Towards the end of last year the Ukraine power network suffered a major outage as a result of a sustained and coordinated cyber attack. The attack commenced around six months prior to the outage when attackers started sending emails with infected Microsoft Office files. Some of these successfully infected PCs enabling the attackers to collect user credentials. These credentials were later used to break into the control system to replace critical operational files which caused the outage.

The attackers even disrupted telephone systems to prevent electricity company customers calling in to report the outages. With no contact from their customers the power engineers were unable to establish a clear understanding of the extent of the problem. This was a comprehensive and concerted attack on more than one electricity generating company to bring about major disruption of service lasting several hours and the only means of recovery was to disable the automatic systems and revert to manual system management.

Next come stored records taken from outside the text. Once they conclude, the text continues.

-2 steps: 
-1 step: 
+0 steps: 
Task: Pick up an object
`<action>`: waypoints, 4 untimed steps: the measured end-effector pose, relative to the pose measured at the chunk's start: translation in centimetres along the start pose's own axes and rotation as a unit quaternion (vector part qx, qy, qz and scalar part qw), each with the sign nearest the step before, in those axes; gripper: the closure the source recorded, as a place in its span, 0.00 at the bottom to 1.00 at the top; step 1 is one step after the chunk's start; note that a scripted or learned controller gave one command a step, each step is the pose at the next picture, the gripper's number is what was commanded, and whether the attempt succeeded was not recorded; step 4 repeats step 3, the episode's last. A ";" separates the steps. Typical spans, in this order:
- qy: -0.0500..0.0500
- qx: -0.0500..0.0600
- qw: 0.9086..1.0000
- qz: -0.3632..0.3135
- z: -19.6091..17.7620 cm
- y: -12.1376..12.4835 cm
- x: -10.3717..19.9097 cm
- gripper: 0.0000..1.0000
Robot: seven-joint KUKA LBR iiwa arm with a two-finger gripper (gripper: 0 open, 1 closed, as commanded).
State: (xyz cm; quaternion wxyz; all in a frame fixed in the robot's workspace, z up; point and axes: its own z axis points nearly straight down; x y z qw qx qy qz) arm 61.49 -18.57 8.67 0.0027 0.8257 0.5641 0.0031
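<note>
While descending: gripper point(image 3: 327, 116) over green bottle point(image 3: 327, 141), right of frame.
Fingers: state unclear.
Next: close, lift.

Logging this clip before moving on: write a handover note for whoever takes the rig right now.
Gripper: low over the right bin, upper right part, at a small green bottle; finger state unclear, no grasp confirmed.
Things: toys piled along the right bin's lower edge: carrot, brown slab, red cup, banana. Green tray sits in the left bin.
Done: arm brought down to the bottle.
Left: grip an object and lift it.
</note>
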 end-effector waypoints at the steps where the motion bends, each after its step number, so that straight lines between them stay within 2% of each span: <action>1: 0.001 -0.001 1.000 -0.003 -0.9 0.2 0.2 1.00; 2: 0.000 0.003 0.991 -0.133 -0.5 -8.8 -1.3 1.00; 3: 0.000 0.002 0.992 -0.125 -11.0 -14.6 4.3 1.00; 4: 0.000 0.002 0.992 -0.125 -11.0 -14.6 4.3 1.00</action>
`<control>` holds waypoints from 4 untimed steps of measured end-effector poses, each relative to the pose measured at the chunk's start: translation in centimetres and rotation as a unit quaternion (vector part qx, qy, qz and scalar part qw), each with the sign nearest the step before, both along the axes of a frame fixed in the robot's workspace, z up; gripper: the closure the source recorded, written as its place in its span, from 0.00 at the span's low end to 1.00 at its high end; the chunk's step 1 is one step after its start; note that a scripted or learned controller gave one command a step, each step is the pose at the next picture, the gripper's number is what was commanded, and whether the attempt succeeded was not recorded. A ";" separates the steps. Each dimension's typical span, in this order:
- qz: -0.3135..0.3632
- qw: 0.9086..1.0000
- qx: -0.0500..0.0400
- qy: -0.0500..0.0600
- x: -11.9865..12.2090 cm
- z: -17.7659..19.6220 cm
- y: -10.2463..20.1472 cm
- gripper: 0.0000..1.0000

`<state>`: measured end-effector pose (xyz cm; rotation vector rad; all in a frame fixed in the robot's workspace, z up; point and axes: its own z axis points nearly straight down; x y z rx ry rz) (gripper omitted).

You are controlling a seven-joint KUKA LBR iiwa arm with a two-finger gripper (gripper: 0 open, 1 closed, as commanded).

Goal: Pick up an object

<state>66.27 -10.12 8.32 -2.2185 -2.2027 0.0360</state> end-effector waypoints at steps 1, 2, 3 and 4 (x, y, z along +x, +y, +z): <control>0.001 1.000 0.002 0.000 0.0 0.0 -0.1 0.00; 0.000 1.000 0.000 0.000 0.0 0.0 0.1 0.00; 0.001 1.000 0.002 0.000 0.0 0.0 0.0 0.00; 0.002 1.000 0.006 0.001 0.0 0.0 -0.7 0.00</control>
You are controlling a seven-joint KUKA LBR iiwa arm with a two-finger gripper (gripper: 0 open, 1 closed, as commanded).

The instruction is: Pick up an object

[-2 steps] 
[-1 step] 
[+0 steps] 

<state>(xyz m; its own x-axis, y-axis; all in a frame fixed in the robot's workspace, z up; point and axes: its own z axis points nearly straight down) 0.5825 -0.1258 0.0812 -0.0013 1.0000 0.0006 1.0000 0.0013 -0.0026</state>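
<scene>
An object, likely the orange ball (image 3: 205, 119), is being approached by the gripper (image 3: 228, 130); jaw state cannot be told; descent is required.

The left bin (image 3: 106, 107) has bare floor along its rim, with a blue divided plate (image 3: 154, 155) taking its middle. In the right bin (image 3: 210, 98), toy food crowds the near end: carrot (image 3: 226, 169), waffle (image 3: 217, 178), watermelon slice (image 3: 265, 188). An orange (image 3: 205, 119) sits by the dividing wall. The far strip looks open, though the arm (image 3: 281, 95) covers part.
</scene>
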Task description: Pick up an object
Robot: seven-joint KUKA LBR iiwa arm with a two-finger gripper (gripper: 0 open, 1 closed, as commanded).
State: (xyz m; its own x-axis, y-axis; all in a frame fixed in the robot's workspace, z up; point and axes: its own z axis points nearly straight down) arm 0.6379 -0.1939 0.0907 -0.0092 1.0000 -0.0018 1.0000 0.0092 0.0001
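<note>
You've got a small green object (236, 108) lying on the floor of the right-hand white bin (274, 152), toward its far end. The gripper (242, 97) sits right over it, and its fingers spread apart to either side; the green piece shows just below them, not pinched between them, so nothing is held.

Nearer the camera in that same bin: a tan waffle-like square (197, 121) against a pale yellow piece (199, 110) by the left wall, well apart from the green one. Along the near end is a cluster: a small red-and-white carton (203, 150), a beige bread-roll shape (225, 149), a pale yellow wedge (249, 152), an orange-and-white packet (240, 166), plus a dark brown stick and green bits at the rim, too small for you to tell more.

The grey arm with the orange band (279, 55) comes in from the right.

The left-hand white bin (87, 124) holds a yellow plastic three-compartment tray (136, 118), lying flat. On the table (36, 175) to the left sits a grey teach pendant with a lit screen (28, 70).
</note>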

“I wouldn’t feel very comfortable would knowing my kettle could be switched on remotely by a cyber attacker.”

Internet of Things SensorsExperts say this type of attack could happen in other countries including the UK. The SCADA control system is readily available to be studied by cyber attackers to identify vulnerabilities. However, the Internet of Things opens up another potential angle for cyber attackers to bring about major disruption to the power network.

I have heard experienced people in our industry say on several occasions – why would we concern ourselves with the security implications of domestic appliances? But if we do ignore domestic appliances we are missing a major potential threat in that if one kettle, refrigerator, dishwasher or heating control can be compromised, there will be thousands more with the same vulnerability.

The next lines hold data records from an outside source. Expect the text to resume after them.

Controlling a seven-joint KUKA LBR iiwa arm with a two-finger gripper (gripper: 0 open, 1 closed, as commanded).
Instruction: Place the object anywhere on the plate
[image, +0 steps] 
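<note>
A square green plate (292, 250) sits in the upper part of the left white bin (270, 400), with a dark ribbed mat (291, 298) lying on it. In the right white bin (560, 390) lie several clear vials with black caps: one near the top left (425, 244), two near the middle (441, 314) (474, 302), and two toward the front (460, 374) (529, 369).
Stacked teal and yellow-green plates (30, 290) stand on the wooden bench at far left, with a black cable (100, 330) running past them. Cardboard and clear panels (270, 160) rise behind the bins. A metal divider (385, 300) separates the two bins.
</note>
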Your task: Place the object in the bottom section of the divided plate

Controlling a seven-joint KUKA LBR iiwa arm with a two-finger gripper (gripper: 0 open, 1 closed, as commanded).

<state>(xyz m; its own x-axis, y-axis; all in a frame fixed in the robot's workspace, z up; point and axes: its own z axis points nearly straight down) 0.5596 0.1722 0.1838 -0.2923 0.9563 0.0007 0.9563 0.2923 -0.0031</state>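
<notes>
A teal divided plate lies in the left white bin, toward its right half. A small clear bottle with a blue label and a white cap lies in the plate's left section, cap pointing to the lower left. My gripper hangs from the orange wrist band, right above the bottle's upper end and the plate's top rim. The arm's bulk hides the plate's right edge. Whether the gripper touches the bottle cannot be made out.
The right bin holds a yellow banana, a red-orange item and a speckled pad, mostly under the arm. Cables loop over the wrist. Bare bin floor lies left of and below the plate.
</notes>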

There have already been many cases of compromised security cameras, although many of these are due to the systems being commissioned with their default username and password. What next? I wouldn’t feel very comfortable would knowing my kettle could be switched on remotely by a cyber attacker. Nor would I feel comfortable that cyber attackers could monitor my presence through my use of appliances and heating thermostat.

“As with any IT threat, it is good practice to carry out a thorough risk assessment before proceeding and mitigate the risks where possible.”

What if a cyber attacker infected thousands of domestic smart appliances and programmed them to switch on to full power at exactly the same time? Combine this with a cyber attack similar to the attack in Ukraine and it would cause widespread disruption to the power network that would require more than just reverting to manual control to overcome.

To answer my question “Just how safe is the Internet of Things?” Currently, it is not very safe at all. I will leave you with some sobering thoughts. Gartner predict a $5B black market in fake Internet of Things ‘things’ will exist by 2020. They also predict that in the same year Internet of Things compromises will account for 20% of annual security budgets. There is much work to be done. The best we can do in the meantime, is be aware of the potential threats we are exposing ourselves and our businesses to, and to mitigate the risks where possible.